What this task involves | Return the complete listing exactly as it reads, with each picture removed.

[Start of Attachment]

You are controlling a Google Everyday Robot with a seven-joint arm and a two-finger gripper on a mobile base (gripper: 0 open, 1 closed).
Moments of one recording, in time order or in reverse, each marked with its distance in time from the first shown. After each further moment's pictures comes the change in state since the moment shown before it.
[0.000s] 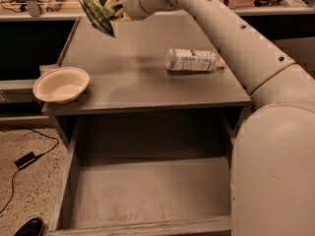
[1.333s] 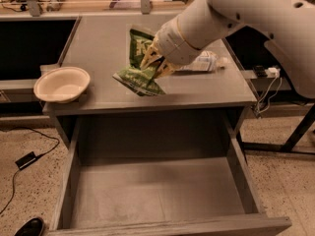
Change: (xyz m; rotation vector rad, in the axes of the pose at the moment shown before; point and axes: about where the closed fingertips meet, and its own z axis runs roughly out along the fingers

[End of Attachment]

Solution below |
You are controlling a Google Everyday Robot with a seven-joint arm and a two-finger gripper on a mobile base (gripper: 0 open, 1 closed).
Moments of one recording, in time order or in reverse, each marked with its distance in time from the first shown. After each further moment's pictures comes the change in state since the moment shown before it.
[0.000s] 
[1.333s] 
Change: (xyz m; rotation vector rad, in the axes of the pose at the moment shown before; point and axes: about where the closed fingertips meet, and its own z axis runs roughly out along the fingers

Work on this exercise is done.